Namun, Sri Mulyani menegaskan hal tersebut memang dapat dipresentasikan tetapi tidak saat penyampaian nota keuangan 2025. Sebab tax ratio 23% sangat sensitif bagi masyarakat dan pengusaha, karena bisa saja diartikan sebagai pertanda bahwa pemerintah akan menggencarkan penarikan pajak untuk capai besaran itu.
“Saya tidak minta dikaitkan dengan nota keuangan 2025 karena nanti menimbulkan ekspektasi market atau berbagai pihak, namun saya memahami keinginan dan saya juga setuju tax ratio kita perlu terus ditingkatkan,” lanjutnya.
Pada akhirnya, Komisi XI DPR RI sepakat untuk menghilangkan target atau angka yang terkait dengan tax ratio. Dengan begitu, berdasarkan dokumen keputusan rapat itu diputuskan bahwa “ DJP menyampaikan analisis kebijakan dan roadmap target tax ratio yang lebih tinggi’.
Seperti diketahui, Presiden Terpilih Prabowo Subianto dalam visi-misinya memiliki target untuk meningkatkan penerimaan yang bersumber dari pajak dan penerimaan bukan pajak (PNBP) hingga sebesar 23%.
Berdasarkan dokumen visi-misinya, Prabowo ingin meningkatkan anggaran pemerintah dari sisi penerimaan untuk membiayai pembangunan yang sebagian dananya berasal dari anggaran pemerintah.

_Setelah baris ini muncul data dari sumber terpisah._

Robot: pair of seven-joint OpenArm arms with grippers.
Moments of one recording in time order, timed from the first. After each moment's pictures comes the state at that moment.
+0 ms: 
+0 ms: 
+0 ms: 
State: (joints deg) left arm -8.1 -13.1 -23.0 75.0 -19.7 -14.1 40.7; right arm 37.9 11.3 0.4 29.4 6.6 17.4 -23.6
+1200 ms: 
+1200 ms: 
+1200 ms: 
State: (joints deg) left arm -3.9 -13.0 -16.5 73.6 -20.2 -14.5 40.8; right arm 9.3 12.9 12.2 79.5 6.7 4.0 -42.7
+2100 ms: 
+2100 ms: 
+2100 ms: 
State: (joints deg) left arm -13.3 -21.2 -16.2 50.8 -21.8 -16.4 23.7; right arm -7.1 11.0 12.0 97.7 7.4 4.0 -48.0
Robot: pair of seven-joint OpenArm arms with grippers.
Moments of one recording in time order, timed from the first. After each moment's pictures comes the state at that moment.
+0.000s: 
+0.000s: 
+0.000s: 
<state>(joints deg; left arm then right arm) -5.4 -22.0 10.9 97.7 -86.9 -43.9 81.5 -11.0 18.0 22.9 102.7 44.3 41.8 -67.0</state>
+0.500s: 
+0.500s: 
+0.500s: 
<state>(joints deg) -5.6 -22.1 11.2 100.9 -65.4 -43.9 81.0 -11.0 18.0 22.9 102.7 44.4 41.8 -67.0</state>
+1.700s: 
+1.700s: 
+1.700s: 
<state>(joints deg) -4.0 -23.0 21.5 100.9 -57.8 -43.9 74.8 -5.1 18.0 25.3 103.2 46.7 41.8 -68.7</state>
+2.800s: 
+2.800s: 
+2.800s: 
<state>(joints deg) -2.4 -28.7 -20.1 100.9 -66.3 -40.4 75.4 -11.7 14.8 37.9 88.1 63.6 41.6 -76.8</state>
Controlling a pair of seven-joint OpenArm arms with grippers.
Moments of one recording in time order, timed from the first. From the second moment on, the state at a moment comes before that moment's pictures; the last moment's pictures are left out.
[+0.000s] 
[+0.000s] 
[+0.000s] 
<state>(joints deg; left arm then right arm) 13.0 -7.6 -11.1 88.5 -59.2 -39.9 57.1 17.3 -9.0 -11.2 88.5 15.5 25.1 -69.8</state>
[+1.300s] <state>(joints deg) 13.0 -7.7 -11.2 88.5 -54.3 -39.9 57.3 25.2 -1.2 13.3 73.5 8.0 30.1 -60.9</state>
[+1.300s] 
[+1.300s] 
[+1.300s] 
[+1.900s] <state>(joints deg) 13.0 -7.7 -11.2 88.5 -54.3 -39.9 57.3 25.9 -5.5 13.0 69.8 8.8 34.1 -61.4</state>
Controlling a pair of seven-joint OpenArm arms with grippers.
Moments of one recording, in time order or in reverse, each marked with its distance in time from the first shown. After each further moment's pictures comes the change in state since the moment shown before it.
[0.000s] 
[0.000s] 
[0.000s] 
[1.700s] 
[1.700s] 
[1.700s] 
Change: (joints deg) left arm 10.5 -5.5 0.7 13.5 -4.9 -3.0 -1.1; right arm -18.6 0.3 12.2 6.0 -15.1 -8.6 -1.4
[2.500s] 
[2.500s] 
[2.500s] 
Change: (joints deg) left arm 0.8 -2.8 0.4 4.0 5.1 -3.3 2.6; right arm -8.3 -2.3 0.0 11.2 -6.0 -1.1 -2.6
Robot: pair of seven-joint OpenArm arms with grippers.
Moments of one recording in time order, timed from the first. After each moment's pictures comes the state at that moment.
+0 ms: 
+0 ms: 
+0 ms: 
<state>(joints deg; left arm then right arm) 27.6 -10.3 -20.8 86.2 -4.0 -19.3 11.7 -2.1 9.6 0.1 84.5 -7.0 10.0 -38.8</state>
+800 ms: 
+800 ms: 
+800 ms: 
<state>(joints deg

“Untuk itu, negara membutuhkan terobosan konkret dalam upaya meningkatkan penerimaan negara dari dalam negeri. Pendirian Badan Penerimaan Negara ditargetkan meningkatkan rasio penerimaan negara terhadap produk domestik bruto (PDB) mencapai 23%,” sebut dokumen visi-misi Prabowo-Gibran.